Using the entries that follow, write out the line containing "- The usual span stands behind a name", the line containing "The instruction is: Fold", and every line between them, exactly and nothing else.

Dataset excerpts
--

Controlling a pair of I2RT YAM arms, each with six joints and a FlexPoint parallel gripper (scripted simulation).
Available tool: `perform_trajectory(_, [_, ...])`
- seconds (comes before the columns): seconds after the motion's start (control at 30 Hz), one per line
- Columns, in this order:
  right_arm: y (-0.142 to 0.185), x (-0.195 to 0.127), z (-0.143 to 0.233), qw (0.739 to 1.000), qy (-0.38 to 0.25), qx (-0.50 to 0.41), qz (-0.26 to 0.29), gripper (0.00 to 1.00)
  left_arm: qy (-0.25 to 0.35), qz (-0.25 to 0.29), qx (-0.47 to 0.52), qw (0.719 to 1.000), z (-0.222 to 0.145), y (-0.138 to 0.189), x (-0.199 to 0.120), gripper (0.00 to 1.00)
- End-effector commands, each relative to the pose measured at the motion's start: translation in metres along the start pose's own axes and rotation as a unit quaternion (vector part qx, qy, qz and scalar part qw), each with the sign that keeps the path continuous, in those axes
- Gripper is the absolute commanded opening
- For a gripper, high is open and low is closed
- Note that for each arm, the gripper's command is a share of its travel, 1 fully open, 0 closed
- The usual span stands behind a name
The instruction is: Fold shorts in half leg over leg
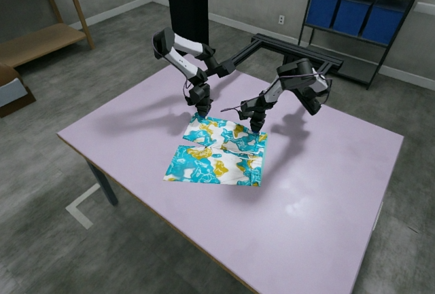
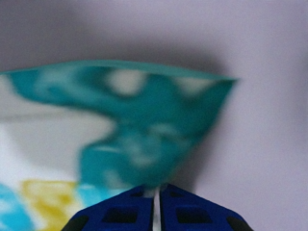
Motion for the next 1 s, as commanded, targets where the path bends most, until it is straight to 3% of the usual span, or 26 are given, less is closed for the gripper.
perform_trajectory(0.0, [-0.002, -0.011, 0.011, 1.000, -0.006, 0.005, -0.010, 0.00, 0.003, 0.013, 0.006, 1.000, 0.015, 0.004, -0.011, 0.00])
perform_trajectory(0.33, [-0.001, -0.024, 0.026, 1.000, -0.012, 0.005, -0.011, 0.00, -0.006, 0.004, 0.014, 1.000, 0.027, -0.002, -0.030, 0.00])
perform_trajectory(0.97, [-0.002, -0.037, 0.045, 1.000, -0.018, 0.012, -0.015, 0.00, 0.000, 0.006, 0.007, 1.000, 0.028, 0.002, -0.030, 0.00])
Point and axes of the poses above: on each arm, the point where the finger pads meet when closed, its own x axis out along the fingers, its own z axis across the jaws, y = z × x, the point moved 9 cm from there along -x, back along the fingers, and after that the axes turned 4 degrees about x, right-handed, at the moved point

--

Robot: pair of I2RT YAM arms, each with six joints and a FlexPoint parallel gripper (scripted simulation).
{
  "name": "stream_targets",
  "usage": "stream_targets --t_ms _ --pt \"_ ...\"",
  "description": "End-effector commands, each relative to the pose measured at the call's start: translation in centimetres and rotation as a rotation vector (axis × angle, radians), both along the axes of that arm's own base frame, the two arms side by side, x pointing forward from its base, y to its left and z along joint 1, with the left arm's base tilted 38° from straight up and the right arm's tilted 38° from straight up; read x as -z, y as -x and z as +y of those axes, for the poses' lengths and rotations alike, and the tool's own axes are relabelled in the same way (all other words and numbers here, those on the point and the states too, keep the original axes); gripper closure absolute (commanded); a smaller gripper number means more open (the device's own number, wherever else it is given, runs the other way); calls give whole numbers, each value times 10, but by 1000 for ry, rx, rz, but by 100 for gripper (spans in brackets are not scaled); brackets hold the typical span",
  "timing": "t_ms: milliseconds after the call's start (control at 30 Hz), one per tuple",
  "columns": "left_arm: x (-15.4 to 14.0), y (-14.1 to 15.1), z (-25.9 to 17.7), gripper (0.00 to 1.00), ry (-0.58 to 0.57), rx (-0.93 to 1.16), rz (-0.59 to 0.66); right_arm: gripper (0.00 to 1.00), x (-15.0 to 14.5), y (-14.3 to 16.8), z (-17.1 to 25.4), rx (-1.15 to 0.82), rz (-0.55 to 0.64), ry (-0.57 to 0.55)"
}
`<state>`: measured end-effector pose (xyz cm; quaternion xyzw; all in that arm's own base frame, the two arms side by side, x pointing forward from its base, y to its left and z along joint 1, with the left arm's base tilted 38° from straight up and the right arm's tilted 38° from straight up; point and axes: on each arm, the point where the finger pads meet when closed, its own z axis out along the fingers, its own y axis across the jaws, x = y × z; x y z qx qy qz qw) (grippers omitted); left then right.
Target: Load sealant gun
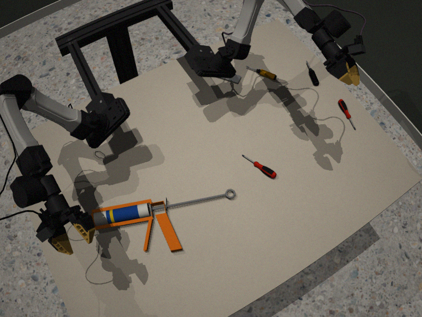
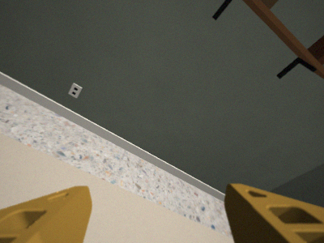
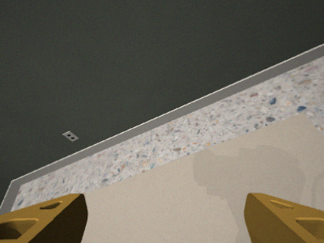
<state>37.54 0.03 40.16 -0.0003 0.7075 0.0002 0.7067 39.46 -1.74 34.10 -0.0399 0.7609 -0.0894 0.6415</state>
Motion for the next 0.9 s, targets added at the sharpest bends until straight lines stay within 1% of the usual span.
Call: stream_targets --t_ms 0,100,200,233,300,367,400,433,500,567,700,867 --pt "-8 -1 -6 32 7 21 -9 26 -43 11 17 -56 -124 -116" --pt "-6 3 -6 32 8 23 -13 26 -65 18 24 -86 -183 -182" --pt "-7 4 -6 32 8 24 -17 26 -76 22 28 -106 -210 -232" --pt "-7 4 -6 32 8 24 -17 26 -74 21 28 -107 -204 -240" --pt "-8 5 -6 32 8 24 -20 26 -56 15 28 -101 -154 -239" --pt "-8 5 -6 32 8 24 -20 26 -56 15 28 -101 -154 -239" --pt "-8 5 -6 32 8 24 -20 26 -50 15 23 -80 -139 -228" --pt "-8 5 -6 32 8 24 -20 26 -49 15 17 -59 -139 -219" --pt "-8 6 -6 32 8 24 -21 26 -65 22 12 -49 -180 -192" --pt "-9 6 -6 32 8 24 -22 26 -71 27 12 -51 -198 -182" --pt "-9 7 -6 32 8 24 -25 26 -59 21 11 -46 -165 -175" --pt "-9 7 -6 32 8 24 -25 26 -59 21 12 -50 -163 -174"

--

Solution for this problem =
- The usual span stands behind a name
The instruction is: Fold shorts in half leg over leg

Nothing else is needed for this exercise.